- **TASK TO COMPLETE**: Each line below containing the word "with" needs to be shown.

□ □ □ □

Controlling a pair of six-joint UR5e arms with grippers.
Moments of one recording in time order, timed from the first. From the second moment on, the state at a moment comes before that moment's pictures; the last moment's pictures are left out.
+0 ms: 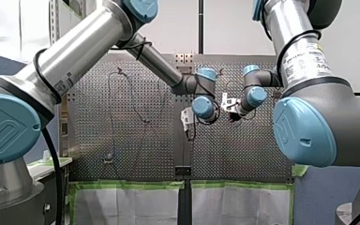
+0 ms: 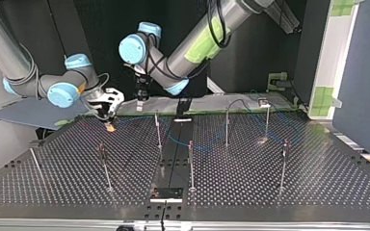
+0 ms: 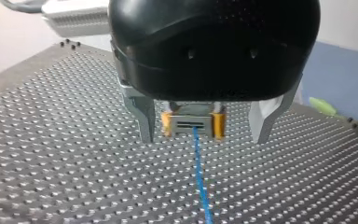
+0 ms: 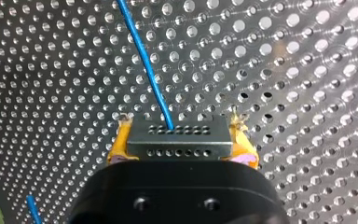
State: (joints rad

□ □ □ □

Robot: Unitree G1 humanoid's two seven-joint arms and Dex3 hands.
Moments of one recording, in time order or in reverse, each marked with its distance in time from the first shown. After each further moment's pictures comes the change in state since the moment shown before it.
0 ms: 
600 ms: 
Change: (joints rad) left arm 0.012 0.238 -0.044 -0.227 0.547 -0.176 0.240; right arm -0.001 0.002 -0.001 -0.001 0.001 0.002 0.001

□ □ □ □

- **FINISHED TASK**:
Controlling a pair of six-joint UR5e arms with grippers.
Moments of one recording, in time order or in reverse, each marked with its distance in time from the first shown. After each further moment's pictures comes the change in state since the moment shown before it.

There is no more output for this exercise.